Pasalnya,Klarifikasi dari pihak RS beberapa hari lalu di salah satu media online dianggap prematur dan naif, sebelumnya beberapa aktivis yang tergabung dalam aliansi ALPEKAN melakukan audience kepada pihak manajemen RS Bhayangkara.
Kami telah melakukan audience ke pihak RS Bhayangkara,sebagai langkah perimbangan data ,data data yang kami ambil dan himpun dari hasil audience tersebut bukan menjadi rujukan bahwa RS tersebut menghilangkan asumsi dugaan mal praktek, faktanya memang ada disparitas penyataan antara keluarga korban yang dipublish di media dengan pihak RS bhayangkara, untuk itu sebenarnya kami ingin menarik semua stakeholder untuk terlibat dalam hal ini untuk mencari kebenaran yang terjadi,kata Iksan sebagai penanggung jawab aliansi
Pihak RS Bhayangkara mesti terbuka dari segala kritikan bahkan mesti memberi ruang instansi atau lembaga independen untuk melakukan audit sebagai upaya mencari titik terang dari polemik yang terjadi guna mengembalikan citra rumah sakit di tengah masyarakat ,tambahnya lagi .

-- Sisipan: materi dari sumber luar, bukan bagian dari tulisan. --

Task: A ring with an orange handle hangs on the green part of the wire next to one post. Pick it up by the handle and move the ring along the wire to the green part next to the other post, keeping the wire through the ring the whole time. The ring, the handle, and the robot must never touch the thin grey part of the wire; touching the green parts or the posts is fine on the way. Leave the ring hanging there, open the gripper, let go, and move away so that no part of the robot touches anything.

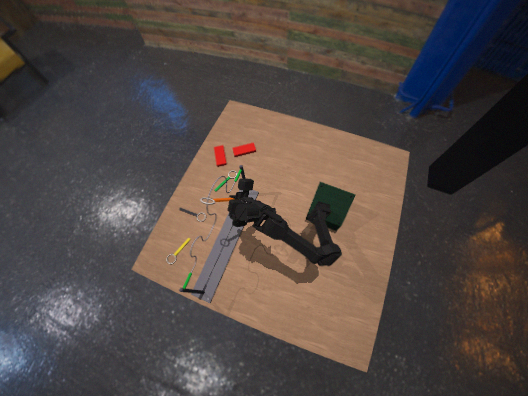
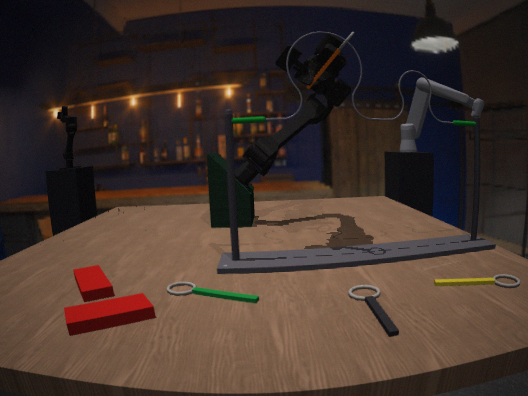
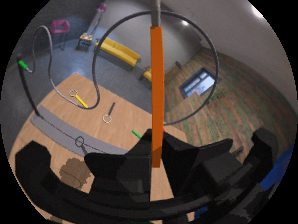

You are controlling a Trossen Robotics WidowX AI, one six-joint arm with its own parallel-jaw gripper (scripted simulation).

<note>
I see my gripper (image 2: 312, 84) and a black ring (image 2: 387, 324).
My gripper also shows in image 3 (image 3: 153, 131).
</note>
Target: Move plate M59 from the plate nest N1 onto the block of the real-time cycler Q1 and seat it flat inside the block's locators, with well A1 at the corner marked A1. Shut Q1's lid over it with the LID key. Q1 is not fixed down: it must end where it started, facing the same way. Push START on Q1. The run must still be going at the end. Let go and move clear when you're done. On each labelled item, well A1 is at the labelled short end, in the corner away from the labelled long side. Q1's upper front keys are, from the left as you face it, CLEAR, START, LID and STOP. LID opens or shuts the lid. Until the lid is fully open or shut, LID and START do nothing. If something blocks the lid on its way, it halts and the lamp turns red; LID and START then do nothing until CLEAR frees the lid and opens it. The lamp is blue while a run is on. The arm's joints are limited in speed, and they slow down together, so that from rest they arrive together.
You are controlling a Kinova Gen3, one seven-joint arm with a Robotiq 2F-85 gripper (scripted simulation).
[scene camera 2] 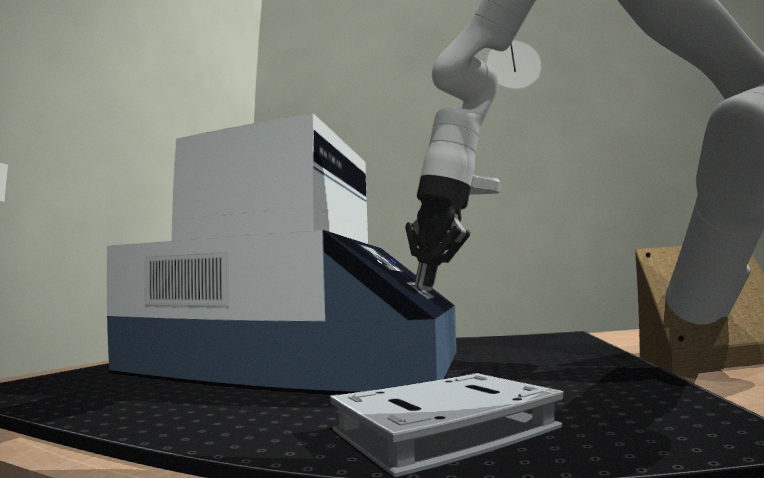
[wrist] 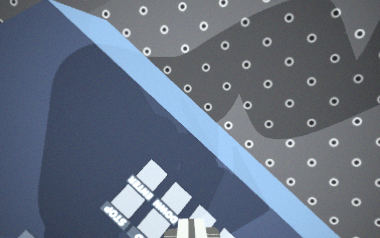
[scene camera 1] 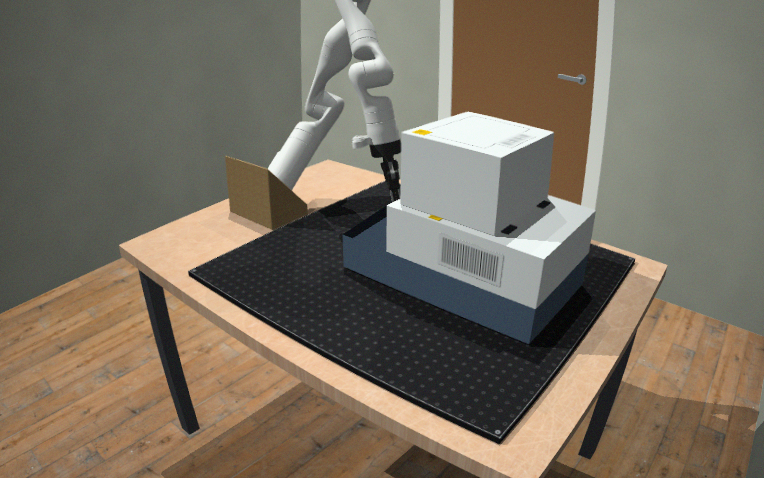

Undang-undang Kesehatan Nomor 17 Tahun 2023 Pasal 308 ayat 1 menegaskan, tenaga medis atau tenaga kesehatan yang diduga melakukan perbuatan yang melanggar hukum dalam pelaksanaan Pelayanan Kesehatan yang dapat dikenai sanksi pidana, terlebih dahulu harus dimintakan rekomendasi dari majelis. Pasal ini menjadi penting bagi dokter dan nakes seiring banyak kasus dugaan terjadinya malpraktik belakangan ini.
Kode Etik Kedokteran Indonesia (Kodeki) menjadi pedoman bagi dokter Indonesia dalam melaksanakan praktik kedokteran sebagaimana penjelasan Pasal 8 huruf f UU No. 29 Tahun 2004 tentang Praktik Kedokteran jo Pasal 24 UU No. 36 Tahun 2009 tentang Kesehatan. Penegakan etika profesi kedokteran dilaksanakan oleh Majelis Kehormatan Etik Kedokteran (MKEK) sebagaimana disebutkan dalam Pasal 1 angka 3 Pedoman Organisasi dan Tatalaksana Kerja Majelis Kehormatan Etika Kedokteran Indonesia.
Dalam Undang-undang Nomor 29 Tahun 2004 tentang Praktik Kedokteran, Undang-undang Nomor 36 Tahun 2009 tentang Kesehatan, dan Undang-undang Nomor 44 Tahun 2009 tentang Rumah Sakit, tak ada satu pasal pun yang menyebutkan karena kelalaian seorang tenaga kesehatan termasuk dokter, mereka bisa dipidana.